Take the fact that while he claims having received only a total of P58.00 (P38.00 and P20.00 from patrolmen Parica and Adawag, respectively) with which to purchase counterfeit fifty-centavo notes, actually 575 pieces of counterfeit fifty-centavo central bank notes (the equivalent, at par, of P287.50) were found by Lt. Sto. Tomas and his men in the glove compartment of the Renault car occupied by him at the time of his apprehension. Offhand, this might be taken as discrediting appellant’s story, but we must take into consideration that it is entirely possible that, counterfeit bills being illegal, no one really offers them for sale at par nor does anyone buy them also at par. This may be sufficient to explain why with P58.00 appellant was able to acquire the 575 pieces of counterfeit fifty-centavo central bank notes.

The prosecution also stresses the fact that instead of delivering immediately the counterfeit notes to the police group for whom he was working as an informer, appellant had them in his possession for seven days after their acquisition. Neither is this circumstance sufficient to discredit appellant’s testimony considering the lack of positive evidence showing that he had been instructed to deliver the counterfeit notes to the police group he was working with immediately after their acquisition. As a matter of fact, upon this point, appellant testified that while he was instructed to turn over the counterfeit money to Precinct 2, he was not given any specific time for the purpose. Asked why he decided to go to Precinct 2 at seven o’clock in the morning of August 11, 1962, he answered that he did not "want the counterfeit money kept for a long time in the house." On the other hand, the testimony of Pat. Adawag also shows that appellant was not given any specific time within which to acquire, or during which he could keep the fake bills in his possession (transcript, p. 17).

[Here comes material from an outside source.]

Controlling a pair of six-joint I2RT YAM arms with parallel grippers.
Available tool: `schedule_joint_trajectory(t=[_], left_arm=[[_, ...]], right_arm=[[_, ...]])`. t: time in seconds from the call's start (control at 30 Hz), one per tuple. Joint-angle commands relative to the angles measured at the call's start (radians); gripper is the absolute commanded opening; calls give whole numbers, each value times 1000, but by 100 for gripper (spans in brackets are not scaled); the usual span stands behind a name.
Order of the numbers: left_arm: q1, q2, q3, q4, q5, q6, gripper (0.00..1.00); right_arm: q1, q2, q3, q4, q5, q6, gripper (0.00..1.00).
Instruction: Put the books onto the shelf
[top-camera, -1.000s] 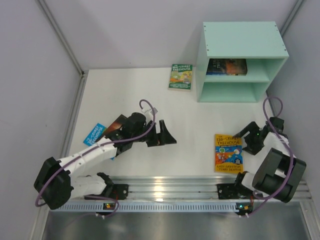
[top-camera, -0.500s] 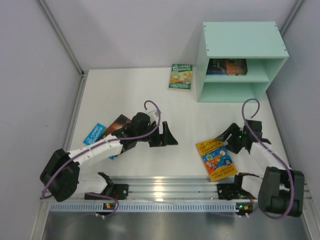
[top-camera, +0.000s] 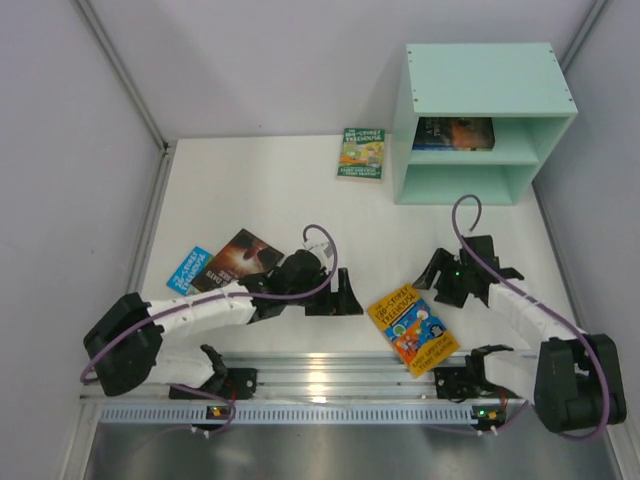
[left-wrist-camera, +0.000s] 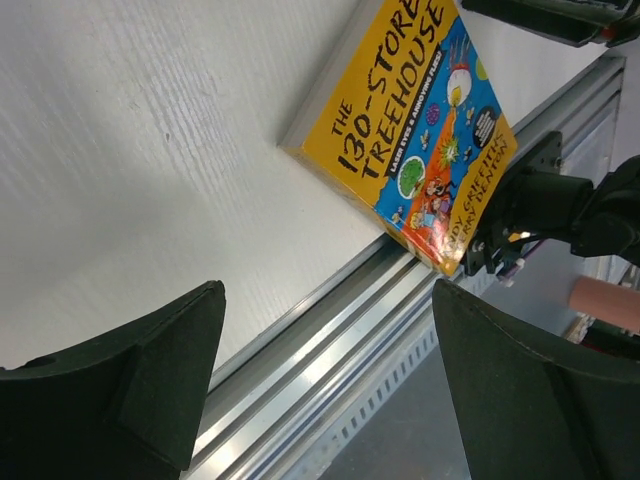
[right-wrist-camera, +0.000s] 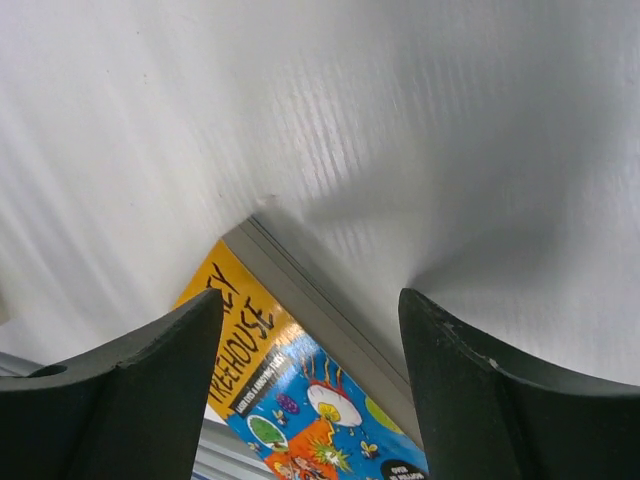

The prosecution also emphasizes the fact that Sgt. Gutierrez and policeman Adawag themselves testified that they had not instructed appellant to buy smuggled blue seal cigarettes with the counterfeit bills he was instructed to acquire. This is true, but it must be remembered that the idea of entrapping blue seal cigarette smugglers was born only in the morning of August 11, 1962 when appellant received information regarding some smugglers who were looking for direct buyers of blue seal cigarettes, for which reason he contacted BIR agents Tamula and Pariño and one unnamed NBI agent with whom he agreed to entrap them. While this was not in accordance with the project of the MPD group for whom he was working as an informer, We do not believe it can be considered as unlawful and in violation of the law under which appellant was charged. Upon the other hand, that there was really such a plan is shown by the fact that an NBI agent and two BIR agents were with appellant at the street corner where he was apprehended. No one of these agents of the law has been charged either administratively or criminally.

Aside from the foregoing, the following bolsters appellant’s defense:chanrob1es virtual 1aw library

That he was an informer of an MPD group is admitted by Sgt. Gutierrez; by Pat. Adawag and also by Lt. Sto. Tomas himself. In fact the latter admitted that, on several occasions, he had seen appellant at the detective bureau. And the trial judge himself remarked during the trial that both sides had admitted the fact that appellant was a police informer (transcript, p. 21).

Bearing in mind that in a criminal case, to be entitled to acquittal the defendant need not prove his innocence but it would be enough for him to create a reasonable doubt as to his guilt — which in the present case appellant has succeeded in doing — We are constrained to hold that he is entitled to an acquittal on the ground of reasonable doubt.

WHEREFORE, the decision appealed from is set aside and the appellant is acquitted, with costs de oficio.

Reyes, J.B.L., Makalintal, Zaldivar, Sanchez, Ruiz Castro and Fernando, JJ., concur.

Concepcion, C.J., Teehankee and Barredo, JJ., took no part.